What can I expect at my child's first visit?


There are three primary purposes of this visit:


1: Establishing Comfort: Introducing your little one to the dentist and warming them up to the dental office setting, in a brief and relaxed introductory visit.


2: Risk Assessment & Anticipatory Guidance : Providing oral hygiene and feeding instructions, home care, and other recommendations for a healthy mouth.


3: Oral Examination: Examining your child to ensure there are no early signs of dental developmental anomalies, early childhood cavities, or other findings requiring early intervention or close monitoring.





Are there any pointers or ways I should prepare for my child's first dental visit?


· Schedule your child’s visit during a time that sets you up for success - i.e. the time of day when your child tends to be the least fussy.

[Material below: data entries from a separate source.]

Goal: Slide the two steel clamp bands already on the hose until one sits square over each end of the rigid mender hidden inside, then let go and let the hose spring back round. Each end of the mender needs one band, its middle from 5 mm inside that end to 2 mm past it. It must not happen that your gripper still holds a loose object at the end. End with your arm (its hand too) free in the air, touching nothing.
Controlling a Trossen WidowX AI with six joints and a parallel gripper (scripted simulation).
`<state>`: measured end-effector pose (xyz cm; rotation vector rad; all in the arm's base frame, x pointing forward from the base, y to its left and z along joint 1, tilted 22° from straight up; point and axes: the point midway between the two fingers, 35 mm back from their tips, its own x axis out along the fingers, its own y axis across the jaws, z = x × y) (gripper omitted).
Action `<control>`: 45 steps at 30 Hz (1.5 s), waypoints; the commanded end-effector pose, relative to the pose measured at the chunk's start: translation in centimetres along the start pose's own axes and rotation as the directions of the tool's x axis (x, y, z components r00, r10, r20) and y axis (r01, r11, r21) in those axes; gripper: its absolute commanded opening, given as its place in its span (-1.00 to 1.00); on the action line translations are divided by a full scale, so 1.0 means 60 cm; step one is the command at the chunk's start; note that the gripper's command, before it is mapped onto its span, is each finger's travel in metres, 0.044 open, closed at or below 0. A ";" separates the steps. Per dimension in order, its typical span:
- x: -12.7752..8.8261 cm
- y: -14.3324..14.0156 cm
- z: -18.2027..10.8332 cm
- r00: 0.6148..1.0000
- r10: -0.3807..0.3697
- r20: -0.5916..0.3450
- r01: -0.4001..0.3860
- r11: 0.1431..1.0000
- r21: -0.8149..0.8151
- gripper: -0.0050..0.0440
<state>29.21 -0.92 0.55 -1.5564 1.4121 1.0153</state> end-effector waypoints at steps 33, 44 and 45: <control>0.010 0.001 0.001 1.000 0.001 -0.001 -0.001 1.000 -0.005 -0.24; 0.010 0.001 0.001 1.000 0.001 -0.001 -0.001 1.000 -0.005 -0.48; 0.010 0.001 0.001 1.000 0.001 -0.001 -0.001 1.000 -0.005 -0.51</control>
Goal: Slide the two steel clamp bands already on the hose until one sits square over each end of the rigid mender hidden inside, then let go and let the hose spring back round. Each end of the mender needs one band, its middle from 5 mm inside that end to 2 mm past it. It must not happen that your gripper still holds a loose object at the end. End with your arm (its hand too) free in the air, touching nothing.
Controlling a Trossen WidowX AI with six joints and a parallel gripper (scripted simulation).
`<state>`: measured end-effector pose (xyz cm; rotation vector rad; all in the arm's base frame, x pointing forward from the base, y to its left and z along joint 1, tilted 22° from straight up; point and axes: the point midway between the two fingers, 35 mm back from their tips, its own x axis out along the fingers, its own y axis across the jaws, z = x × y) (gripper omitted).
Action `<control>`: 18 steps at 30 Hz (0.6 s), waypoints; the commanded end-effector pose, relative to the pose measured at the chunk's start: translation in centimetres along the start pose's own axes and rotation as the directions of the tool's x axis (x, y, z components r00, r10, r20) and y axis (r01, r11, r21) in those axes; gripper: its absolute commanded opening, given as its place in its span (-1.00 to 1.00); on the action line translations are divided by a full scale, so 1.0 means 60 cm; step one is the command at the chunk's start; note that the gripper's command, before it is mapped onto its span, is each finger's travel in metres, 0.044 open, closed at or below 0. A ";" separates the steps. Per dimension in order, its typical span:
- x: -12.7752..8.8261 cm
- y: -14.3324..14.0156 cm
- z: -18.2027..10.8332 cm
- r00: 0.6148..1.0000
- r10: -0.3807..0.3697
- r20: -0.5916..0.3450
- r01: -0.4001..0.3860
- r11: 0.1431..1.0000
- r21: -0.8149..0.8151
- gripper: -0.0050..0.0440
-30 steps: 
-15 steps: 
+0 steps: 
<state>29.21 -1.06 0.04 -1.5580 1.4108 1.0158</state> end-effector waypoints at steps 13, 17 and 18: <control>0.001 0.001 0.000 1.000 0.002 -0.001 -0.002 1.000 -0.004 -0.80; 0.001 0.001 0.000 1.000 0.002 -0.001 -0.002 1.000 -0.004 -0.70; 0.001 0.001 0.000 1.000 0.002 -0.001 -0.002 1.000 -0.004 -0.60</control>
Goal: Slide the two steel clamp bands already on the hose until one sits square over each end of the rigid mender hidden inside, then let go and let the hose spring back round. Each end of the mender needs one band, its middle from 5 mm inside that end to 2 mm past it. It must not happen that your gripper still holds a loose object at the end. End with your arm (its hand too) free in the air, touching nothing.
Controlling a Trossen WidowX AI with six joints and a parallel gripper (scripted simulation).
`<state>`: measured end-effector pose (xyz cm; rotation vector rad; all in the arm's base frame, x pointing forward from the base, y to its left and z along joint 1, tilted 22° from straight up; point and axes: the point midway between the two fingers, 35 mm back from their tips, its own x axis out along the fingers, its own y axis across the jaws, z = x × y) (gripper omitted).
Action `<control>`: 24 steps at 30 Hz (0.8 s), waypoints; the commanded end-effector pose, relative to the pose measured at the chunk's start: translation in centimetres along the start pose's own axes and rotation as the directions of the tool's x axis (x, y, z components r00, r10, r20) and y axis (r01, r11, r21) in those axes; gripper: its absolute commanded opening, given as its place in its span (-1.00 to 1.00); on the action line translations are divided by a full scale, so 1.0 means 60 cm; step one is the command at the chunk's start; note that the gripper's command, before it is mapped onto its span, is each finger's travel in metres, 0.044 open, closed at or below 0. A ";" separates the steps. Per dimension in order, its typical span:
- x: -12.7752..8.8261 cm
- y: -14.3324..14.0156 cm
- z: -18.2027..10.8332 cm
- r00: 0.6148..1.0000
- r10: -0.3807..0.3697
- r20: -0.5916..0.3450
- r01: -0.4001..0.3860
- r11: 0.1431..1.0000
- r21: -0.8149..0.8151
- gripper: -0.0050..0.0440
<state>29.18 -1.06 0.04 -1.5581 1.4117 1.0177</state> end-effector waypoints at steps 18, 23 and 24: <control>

· Feel free to bring your child to one of your own appointments, or if you know you are going to be in the area, you can even give us a call and bring your little one in just to look around prior to their first dental visit .


· Read a story about visiting the dentist or even role play!


· When talking to your child, keep the words light and positive. Although parents may mean well by telling their child not to be scared or that it won't hurt, those words actually do just the opposite and have been shown to increase apprehension.


· Tell us about your child and any special needs they may have.


· When the time comes to visit us, let your child bring a favorite toy.


· If your child becomes upset during this visit and we need to reschedule for another time, that is OK! We will try again on another day.


· If the visit goes well, positive reinforcement (such as stickers, toys, etc.) and praise works well.